Screen Printing Screen printing is the method of passing ink through a mesh which is attached to a frame. The design is exposed onto the mesh and acts as a barrier that is not permeable. A squeegee is then used to squeeze the paint through

the mesh and onto the paper below. You can get quite creative with screen printing and can build up different layers of colour creating a very intricate piece of disign. I enjoyed experimenting on the gardient you can see below.



L e c t u re s As well as signing up to workshops, you will be expected to attend at least three lectures of your choice, organised by Graphic Design, Fine Art, Illustration and Visual Communication.


Propaganda: The Power of Persuasion 27/01/14 The lecture discussed key issues such as the power of persuasion, and manipulation and how these are accomplished. The examples including the power and boldness of visuals, the session mentioned key figures such as Noam Chomsky who has proved to be one of the most influencing people of the centry.
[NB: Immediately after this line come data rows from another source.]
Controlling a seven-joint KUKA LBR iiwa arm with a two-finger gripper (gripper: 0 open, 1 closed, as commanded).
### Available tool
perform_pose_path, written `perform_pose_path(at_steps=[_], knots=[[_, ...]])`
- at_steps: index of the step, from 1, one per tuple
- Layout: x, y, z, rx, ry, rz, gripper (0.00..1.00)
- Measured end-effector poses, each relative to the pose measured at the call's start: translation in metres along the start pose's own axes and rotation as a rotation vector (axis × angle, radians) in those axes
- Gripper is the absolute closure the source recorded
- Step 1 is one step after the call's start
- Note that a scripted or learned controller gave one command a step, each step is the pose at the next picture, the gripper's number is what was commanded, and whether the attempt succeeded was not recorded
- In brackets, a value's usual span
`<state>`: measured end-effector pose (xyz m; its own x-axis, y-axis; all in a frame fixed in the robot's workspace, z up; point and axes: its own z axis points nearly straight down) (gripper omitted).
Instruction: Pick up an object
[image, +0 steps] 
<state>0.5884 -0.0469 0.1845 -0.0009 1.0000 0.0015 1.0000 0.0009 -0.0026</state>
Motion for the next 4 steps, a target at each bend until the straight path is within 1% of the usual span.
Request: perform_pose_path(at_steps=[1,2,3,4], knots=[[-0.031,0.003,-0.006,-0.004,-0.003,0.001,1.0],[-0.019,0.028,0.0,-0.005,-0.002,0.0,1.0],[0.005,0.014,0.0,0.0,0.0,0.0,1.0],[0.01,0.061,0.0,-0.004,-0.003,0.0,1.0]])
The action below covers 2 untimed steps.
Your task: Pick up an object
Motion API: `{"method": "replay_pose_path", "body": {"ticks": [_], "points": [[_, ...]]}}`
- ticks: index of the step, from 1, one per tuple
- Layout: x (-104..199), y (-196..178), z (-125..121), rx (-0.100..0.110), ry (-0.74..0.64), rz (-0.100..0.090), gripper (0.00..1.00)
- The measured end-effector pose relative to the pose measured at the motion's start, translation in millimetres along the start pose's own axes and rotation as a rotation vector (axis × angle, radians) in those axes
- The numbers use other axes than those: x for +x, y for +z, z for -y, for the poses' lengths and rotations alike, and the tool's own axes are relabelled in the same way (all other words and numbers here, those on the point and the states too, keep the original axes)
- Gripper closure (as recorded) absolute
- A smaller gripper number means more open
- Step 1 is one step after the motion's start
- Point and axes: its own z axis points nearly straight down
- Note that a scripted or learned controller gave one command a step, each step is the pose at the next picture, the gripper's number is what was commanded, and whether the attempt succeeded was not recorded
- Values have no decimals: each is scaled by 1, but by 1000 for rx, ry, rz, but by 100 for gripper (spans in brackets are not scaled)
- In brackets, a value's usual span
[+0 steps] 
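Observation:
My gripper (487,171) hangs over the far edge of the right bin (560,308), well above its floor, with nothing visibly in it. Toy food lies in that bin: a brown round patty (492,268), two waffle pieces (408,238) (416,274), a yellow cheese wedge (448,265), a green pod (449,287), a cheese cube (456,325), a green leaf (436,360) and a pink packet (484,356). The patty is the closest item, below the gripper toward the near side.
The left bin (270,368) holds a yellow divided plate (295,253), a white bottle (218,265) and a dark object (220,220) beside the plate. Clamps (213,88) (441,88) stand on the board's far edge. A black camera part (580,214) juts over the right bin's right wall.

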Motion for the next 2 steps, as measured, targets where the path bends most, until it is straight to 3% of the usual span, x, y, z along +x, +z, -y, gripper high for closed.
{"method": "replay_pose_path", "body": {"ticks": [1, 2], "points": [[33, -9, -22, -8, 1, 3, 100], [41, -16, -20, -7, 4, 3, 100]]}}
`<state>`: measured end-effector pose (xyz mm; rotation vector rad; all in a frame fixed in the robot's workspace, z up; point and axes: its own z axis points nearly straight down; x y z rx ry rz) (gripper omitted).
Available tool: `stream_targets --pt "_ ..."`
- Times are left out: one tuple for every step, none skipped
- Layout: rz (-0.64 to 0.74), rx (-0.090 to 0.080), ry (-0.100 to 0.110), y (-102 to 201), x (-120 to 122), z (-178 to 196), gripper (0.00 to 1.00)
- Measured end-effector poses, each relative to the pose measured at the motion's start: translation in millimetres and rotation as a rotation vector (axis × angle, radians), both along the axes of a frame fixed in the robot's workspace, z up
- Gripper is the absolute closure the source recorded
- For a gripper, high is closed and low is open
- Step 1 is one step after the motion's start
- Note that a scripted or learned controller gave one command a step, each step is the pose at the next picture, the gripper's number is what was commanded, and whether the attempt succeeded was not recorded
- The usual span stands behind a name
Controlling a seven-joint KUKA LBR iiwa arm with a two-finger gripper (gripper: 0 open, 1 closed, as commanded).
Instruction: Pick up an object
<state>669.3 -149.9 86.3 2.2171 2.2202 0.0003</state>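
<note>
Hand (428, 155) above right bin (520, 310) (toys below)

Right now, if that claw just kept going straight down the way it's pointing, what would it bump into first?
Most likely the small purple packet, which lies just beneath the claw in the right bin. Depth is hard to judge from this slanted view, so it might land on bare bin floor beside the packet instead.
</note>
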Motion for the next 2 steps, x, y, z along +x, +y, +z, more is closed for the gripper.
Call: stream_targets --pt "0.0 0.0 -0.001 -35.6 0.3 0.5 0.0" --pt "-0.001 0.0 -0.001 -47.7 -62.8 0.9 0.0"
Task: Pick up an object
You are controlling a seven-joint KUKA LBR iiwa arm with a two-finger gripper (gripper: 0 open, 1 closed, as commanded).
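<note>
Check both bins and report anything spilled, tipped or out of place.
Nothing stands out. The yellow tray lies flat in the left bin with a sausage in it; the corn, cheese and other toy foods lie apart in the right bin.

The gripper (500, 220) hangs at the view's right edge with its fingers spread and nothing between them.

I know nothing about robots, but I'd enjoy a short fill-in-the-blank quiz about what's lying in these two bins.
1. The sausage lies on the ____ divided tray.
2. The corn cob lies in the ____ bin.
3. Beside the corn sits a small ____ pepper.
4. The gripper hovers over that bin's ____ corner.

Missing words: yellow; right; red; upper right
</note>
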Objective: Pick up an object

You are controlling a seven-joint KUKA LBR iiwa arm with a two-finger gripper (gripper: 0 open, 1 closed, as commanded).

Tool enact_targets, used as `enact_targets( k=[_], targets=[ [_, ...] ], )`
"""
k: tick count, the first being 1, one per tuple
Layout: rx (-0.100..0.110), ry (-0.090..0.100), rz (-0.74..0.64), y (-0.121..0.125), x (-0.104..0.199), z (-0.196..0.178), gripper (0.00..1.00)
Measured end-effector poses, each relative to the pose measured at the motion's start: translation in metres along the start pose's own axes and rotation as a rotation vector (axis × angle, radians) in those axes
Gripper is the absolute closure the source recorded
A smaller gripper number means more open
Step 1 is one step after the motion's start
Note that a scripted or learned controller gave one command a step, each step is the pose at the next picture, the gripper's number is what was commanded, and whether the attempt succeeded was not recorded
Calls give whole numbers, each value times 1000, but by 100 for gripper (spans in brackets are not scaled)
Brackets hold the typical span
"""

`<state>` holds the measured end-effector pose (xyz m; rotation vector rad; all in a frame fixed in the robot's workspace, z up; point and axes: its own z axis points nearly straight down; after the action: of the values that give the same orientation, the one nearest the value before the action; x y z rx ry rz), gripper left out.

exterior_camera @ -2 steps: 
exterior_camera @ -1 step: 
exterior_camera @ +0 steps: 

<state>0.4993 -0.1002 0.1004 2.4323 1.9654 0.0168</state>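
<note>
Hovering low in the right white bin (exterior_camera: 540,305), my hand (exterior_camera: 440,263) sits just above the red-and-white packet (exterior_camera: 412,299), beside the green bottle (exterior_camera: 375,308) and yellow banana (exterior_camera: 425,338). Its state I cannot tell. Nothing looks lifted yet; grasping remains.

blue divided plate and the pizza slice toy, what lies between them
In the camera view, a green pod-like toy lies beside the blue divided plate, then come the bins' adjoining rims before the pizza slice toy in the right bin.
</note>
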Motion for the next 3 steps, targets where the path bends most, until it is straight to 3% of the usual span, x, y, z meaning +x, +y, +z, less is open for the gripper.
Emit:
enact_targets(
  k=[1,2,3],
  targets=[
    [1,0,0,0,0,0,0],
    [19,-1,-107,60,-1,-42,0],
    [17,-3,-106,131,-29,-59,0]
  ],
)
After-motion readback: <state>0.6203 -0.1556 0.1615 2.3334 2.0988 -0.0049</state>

The session also questions the role of modern social media in everyday situations.


Notion of Taste, Aesthetic Judgement and Consumer Culture 20/01/14 This session explores our relationship with objects and how we give value and respond to ‘things’, how out consumption and judgement varies year on year, how do these relate to consumer culture? Are we living in a demanding society? The session considered the notion of style, luxury in relation to mass produced products that we instantly demote in out ‘standards’.


Digital Materiality 27/01/14 In this lecture we explored the history, development and pervasiveness of the digital today. The focus is on the materiality of the digital as we attempt to dispel the myth of virtuality and disembodiment. How might much notions be unhelpful in discussions of digital practice?